After the chicks hatch, they spent about a week in the hatchery. Then we took them to the chick barn. This was a specially built building with four stalls inside it. The first stall was for the tiny babies. When they reached a certain size, we transferred them to the next stall. It was important to keep the emu chicks separated by size, because the bigger ones could trample and hurt the smaller ones.By the time they were about three months old, they were big enough to stay outside, so we moved them from the barn.
When we built our barn, we installed large glass windows on one wall the width of the four stalls. These windows were installed so that the opening sash was directly on the floor. That way, we could open them from the bottom to let the chicks out. Each stall had a fifty-foot long pen filled with sand so the chicks could run outside and play.
Once we got our chick barn set up and the first baby emus in the barn, a funny thing happened. Well actually, it wasn’t all that funny to us in the beginning.
Enter Daisy the Deer. She was our tamest deer and thought sure she was a “people”. She followed us everywhere and came into the house every chance she got. Daisy was very playful and curious about everything we did.
She often made a nuisance of herself by pestering us for attention. For example, one day Joe was hammering a nail into a fence post and Daisy felt she wasn’t getting enough attention. She snatched the box of nails and ran. This of course, got Joe’s immediate attention. He bellowed and chased after her, nails scattering and spilling everywhere! This was a typical Daisy Stunt.
One day we came home from shopping, and I had a sense of uneasiness. Daisy was not there to greet us at the gate, as she usually was. After putting up the groceries, we wandered around the compound, calling for Daisy. We couldn’t find her in any of the usual places.
Finally, I had to stop hunting for Daisy and go check on the emu chicks. When I opened the door, I was astounded. There was Daisy in the stall with the tiniest emu chicks! My heart lurched as these $3,000-each baby birds were dangerously close to her sharp hooves.

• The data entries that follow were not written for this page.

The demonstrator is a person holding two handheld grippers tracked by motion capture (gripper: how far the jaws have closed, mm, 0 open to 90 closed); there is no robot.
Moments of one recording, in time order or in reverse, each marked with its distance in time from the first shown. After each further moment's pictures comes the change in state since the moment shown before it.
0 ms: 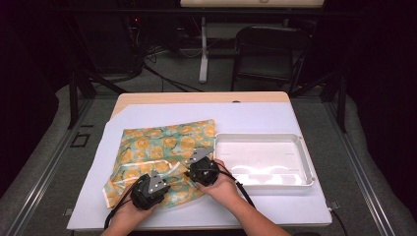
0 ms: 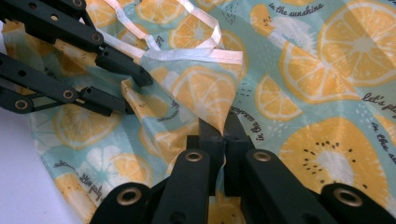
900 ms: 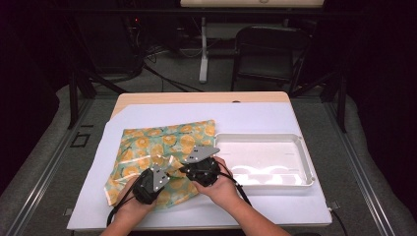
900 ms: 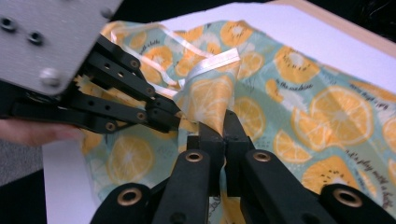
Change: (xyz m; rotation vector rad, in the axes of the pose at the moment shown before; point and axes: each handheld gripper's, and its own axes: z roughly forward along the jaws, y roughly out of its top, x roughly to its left) left arm 0.000 0.033 -0.016 -0.056 0.153 0.040; right arm 0.020 0.026 -0.041 -0.184 -0.002 -0.039
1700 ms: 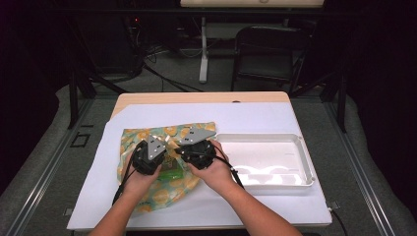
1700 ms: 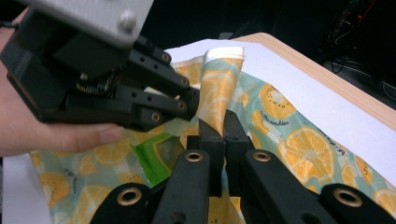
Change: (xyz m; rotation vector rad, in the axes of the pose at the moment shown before) left arm 0.054 0.040 0.014 -0.164 0.063 -0.155; right arm -0.018 0.040 0.002 -0.053 -0.079 -0.023
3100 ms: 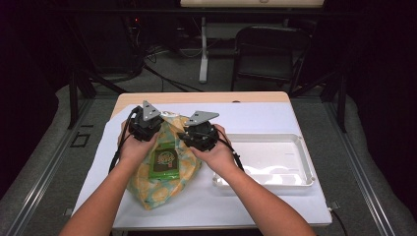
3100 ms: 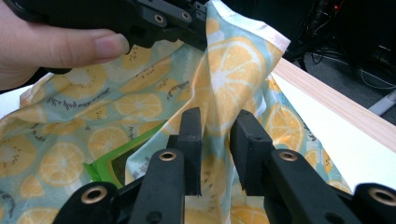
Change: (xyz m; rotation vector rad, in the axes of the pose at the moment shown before) left arm 0.059 0.061 0.020 0.004 0.006 -0.020; right arm -0.041 0.015 0.010 0.019 -0.055 0.051
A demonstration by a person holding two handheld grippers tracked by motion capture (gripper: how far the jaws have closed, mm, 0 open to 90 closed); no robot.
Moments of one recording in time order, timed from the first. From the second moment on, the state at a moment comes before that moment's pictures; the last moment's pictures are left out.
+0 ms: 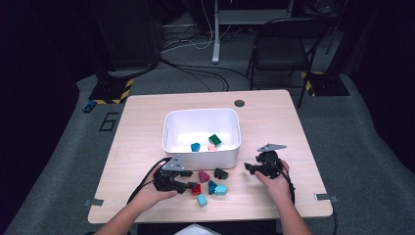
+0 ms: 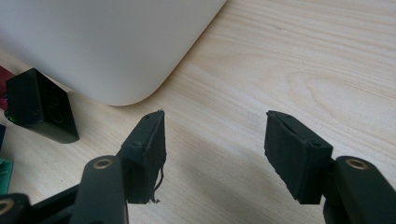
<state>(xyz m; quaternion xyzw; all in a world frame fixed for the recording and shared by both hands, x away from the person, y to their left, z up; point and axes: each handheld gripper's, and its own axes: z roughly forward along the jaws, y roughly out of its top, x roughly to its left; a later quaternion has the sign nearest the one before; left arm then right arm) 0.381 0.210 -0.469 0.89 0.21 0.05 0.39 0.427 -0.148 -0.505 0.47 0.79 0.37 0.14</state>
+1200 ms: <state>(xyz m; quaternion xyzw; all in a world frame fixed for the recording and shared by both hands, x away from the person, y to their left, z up) 0.383 0.199 -0.505 0.90 0.21 0.01 0.38 0.428 -0.147 -0.506 0.47 0.79 0.37 0.13</state>
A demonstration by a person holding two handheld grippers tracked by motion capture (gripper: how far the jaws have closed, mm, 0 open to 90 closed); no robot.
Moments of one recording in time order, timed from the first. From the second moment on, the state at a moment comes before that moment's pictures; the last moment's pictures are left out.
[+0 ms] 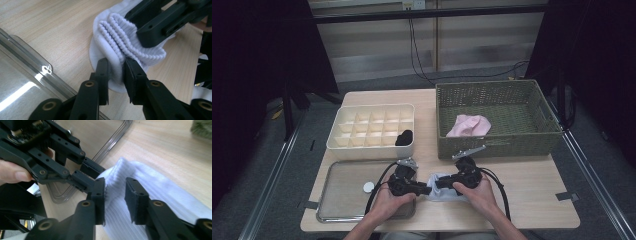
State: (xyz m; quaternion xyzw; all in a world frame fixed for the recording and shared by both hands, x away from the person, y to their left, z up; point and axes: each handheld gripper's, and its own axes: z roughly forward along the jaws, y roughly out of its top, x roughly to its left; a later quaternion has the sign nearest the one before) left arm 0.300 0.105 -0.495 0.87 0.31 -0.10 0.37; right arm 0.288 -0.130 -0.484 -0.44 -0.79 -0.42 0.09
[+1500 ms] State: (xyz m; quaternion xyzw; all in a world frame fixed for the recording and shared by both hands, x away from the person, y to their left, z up) left arm 0.307 0.056 -0.473 0.86 0.29 -0.11 0.41; right arm 0.269 -0.200 -0.489 -0.51 -0.78 -0.37 0.04
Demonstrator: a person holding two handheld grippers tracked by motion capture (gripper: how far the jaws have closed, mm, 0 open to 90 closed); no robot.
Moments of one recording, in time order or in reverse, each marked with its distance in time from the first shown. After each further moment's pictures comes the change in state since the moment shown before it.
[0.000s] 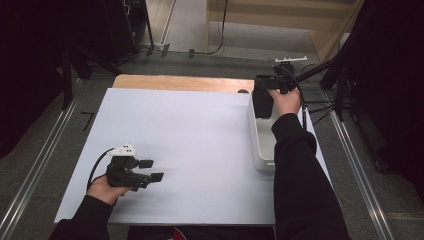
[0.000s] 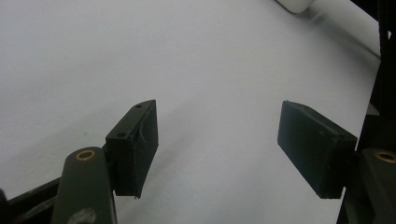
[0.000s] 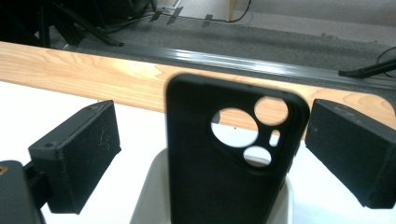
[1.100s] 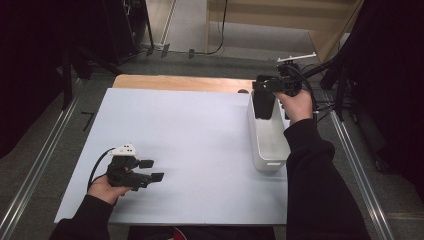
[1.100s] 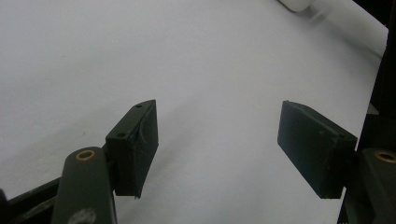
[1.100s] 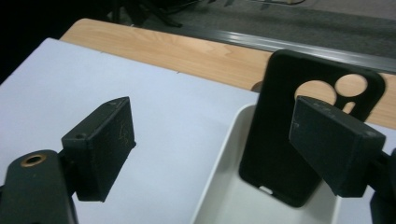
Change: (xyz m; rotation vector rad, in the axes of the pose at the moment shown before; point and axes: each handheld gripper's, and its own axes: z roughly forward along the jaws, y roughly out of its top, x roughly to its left) left arm 0.000 0.001 0.002 0.004 -0.003 -0.005; right arm 0.020 -0.001 -0.058 0.083 0.230 -0.038
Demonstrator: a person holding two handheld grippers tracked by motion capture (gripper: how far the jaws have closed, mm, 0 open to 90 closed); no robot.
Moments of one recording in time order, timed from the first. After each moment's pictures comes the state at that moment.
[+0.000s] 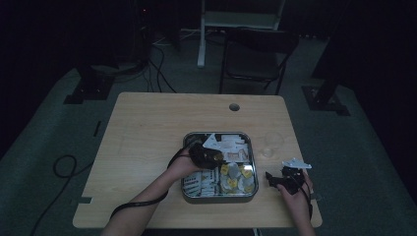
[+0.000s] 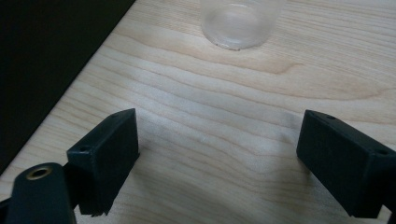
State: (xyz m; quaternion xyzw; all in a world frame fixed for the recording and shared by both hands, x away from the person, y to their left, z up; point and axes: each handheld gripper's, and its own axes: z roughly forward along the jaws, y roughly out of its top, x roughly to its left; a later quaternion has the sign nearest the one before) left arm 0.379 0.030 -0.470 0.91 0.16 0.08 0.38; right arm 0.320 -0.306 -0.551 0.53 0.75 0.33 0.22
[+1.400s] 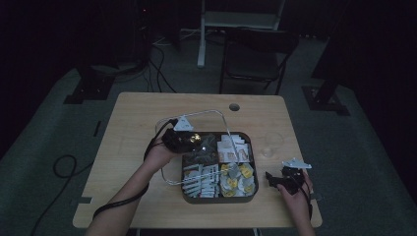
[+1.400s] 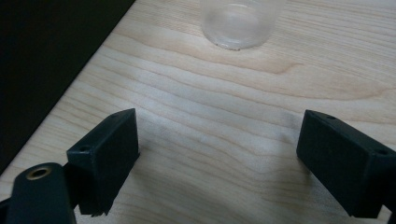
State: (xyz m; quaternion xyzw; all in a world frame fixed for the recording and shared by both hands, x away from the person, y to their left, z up) left arm 0.390 0.107 -0.418 0.87 0.26 0.15 0.40; right arm 0.320 -0.306 -0.551 0.53 0.75 0.33 0.22
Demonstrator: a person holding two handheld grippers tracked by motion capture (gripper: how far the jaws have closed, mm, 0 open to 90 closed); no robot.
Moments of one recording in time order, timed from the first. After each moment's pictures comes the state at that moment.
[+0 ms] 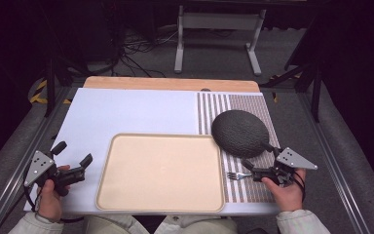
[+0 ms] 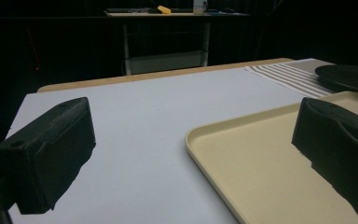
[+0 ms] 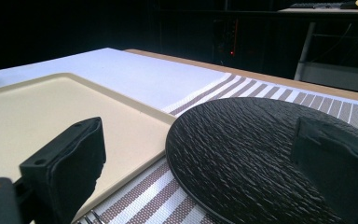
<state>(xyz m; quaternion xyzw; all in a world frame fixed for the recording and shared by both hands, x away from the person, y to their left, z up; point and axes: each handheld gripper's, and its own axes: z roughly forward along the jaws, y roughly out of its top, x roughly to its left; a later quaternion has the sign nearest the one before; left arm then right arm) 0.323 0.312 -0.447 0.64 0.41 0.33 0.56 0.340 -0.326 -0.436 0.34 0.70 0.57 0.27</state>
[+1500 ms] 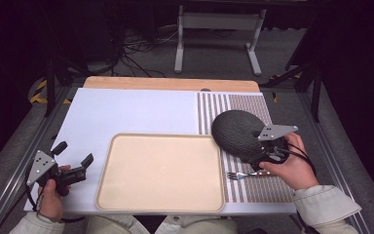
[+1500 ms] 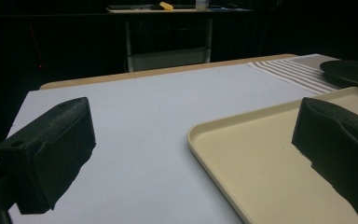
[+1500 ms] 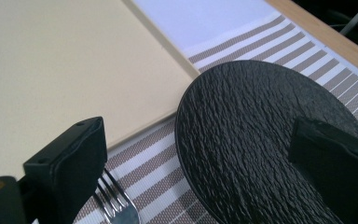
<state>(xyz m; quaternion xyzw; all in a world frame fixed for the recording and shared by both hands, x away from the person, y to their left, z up) 0.325 0.310 -0.449 0.65 0.41 0.33 0.55 0.378 -0.297 -0.363 0.26 0.88 0.36 0.20</state>
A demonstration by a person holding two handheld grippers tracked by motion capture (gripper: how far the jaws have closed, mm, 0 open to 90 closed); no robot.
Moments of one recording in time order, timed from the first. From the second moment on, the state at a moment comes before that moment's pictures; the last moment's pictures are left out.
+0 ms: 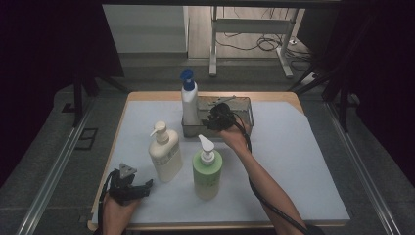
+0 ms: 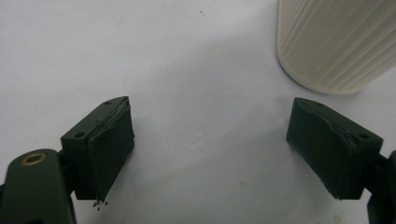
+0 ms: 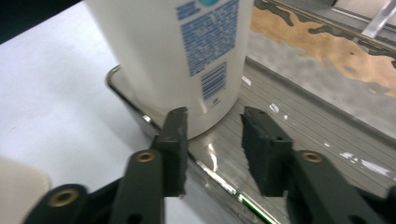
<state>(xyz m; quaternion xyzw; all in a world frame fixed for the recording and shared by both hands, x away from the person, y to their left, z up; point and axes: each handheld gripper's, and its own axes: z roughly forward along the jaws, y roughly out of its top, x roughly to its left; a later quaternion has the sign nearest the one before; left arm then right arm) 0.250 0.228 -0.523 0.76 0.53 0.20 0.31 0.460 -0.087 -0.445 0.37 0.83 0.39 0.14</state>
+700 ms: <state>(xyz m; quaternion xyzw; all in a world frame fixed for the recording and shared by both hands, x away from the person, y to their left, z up) 0.250 0.228 -0.523 0.76 0.53 0.20 0.31 0.426 -0.110 -0.430 0.30 0.85 0.40 0.13</state>
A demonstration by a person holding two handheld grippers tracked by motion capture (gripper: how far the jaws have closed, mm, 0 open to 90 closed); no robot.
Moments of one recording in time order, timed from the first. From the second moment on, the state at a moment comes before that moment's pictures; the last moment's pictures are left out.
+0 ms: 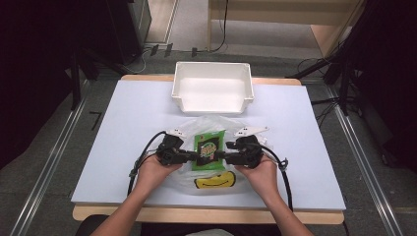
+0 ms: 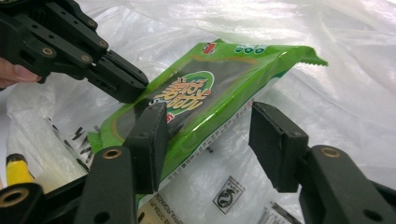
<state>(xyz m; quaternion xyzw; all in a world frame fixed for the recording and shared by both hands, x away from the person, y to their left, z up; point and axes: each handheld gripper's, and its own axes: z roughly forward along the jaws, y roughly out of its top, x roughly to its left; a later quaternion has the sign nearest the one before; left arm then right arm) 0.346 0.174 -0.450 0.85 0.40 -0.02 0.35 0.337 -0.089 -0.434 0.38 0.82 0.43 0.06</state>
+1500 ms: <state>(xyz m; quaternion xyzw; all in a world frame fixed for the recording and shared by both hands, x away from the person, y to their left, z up) 0.347 0.187 -0.430 0.83 0.39 -0.02 0.40 0.347 -0.089 -0.435 0.39 0.81 0.44 0.00</state>
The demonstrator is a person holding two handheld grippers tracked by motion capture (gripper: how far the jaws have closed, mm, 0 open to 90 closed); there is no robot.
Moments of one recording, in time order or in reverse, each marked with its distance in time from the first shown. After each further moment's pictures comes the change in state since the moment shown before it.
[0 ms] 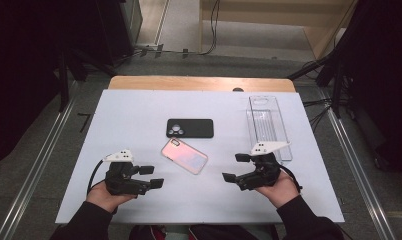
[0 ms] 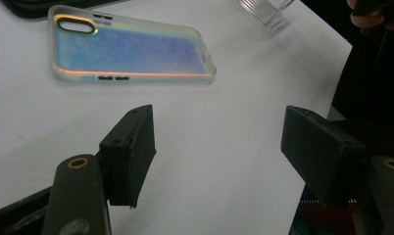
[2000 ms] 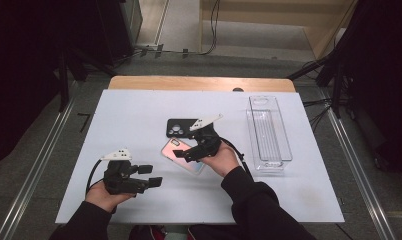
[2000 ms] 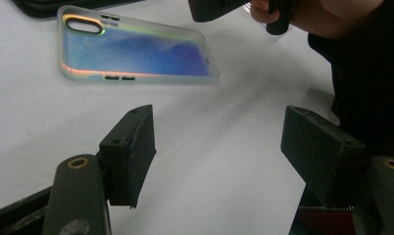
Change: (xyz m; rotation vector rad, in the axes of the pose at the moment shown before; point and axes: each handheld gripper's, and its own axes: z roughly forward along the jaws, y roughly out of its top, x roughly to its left) left arm 0.003 0.001 -0.003 -0.007 0.002 -0.019; right arm -0.003 0.079 0.140 0.051 0.035 -0.104
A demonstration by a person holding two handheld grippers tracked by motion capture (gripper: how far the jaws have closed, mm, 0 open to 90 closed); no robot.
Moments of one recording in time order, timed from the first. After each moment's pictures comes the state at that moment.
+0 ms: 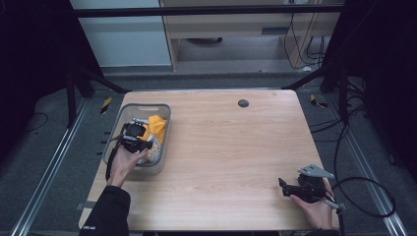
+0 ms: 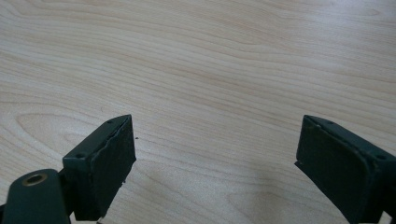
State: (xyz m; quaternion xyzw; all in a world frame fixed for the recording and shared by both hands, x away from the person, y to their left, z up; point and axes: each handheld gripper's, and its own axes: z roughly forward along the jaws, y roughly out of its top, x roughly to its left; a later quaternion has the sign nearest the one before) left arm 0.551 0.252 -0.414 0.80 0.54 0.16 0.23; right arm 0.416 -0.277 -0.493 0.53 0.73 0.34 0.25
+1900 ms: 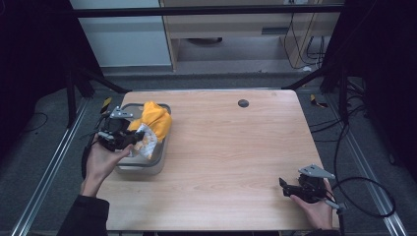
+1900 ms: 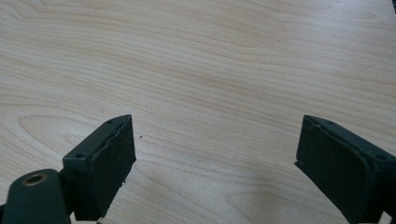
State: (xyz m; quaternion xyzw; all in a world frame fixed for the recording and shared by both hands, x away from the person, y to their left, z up) left arm 0.491 0.253 -0.314 0.81 0.44 0.20 0.31; right arm 0.415 -0.278 -0.492 0.53 0.73 0.35 0.26
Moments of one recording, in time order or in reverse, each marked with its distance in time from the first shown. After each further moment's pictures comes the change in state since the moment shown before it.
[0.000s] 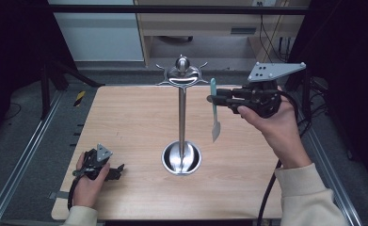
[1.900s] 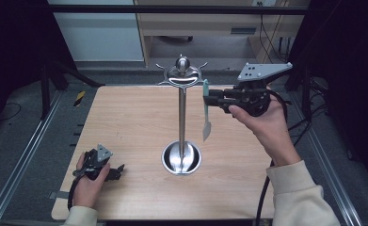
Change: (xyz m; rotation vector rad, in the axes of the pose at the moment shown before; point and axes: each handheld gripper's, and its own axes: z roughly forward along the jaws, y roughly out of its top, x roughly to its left) left arm -0.001 0.000 0.000 0.001 -0.002 0.004; right arm -0.002 -0.003 0.020 0.001 0.026 0.024
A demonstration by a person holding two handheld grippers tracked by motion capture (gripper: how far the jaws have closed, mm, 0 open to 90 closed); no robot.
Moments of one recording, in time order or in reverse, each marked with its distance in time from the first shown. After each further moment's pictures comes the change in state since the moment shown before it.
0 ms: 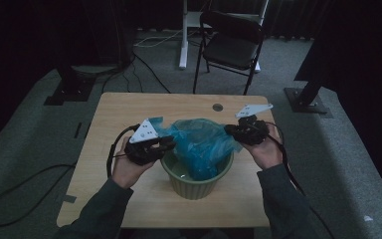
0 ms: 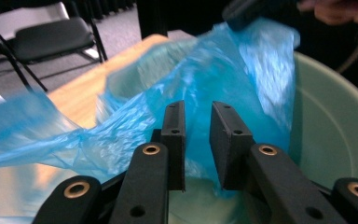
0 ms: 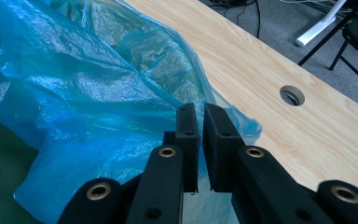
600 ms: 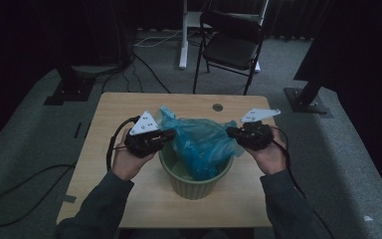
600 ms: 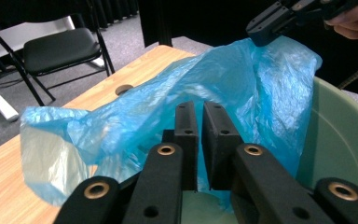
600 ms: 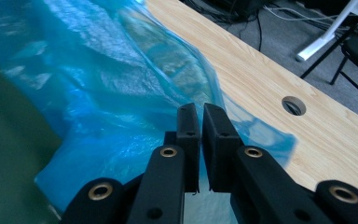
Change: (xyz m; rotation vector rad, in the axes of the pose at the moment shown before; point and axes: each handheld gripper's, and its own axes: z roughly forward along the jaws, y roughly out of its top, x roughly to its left) left arm 0.006 0.014 0.001 -0.008 0.001 0.034; right arm 0.008 -0.010 -0.018 -0.069 0.016 -0.015
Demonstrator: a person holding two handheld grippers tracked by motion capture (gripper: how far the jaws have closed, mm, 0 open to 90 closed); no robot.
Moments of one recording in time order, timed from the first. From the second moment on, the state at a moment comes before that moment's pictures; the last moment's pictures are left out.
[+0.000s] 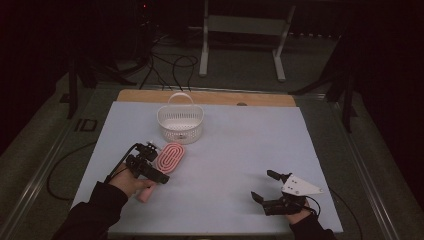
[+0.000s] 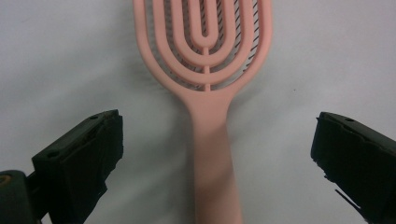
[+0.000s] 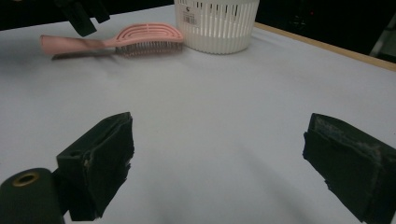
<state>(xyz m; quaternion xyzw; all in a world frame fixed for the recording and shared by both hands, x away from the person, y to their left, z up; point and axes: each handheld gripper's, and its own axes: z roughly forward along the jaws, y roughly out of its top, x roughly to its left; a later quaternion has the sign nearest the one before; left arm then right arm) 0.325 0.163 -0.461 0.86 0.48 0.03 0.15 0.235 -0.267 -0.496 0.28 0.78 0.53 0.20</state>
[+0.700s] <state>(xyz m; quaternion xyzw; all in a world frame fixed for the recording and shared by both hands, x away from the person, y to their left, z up) 0.339 0.156 -0.472 0.86 0.49 0.01 0.12 0.235 -0.267 -0.496 0.28 0.78 0.52 0.20</state>
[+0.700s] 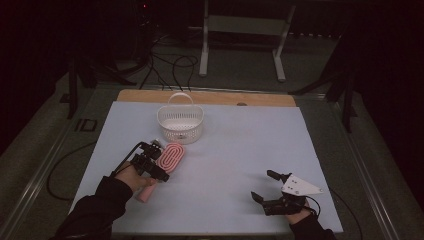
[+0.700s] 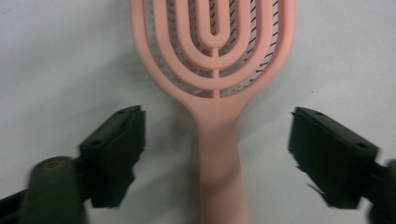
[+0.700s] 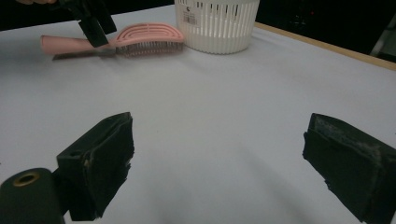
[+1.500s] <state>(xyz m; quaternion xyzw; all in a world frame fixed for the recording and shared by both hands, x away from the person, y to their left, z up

About ten of them gathered around her, pecking at her legs while she was busy licking as many baby emu bottoms as she could reach. My first thought was that she might step on one and hurt it. I got into the stall and gently pushed Daisy out, then shoved her out the door.
Apparently, to get into the barn with the chicks, Daisy had to drop to her knees and crawl in. I never saw her do it, but that must have been a funny sight.
Daisy loved the baby emus. She couldn’t get enough of being in the pen with them and licking them. They seemed fascinated with her and would always crowd around to peck her legs and belly and whatever part of her they could reach.
The wire to the emu chick runs was only four feet high. Daisy could jump that with barely a twitch of her muscles. So keeping her out of the chick pens was impossible. From that first day on, whenever Daisy was missing, we could be sure to find her with the emu chicks.
In all the years we bred emus, not one chick was ever injured by Daisy’s attention.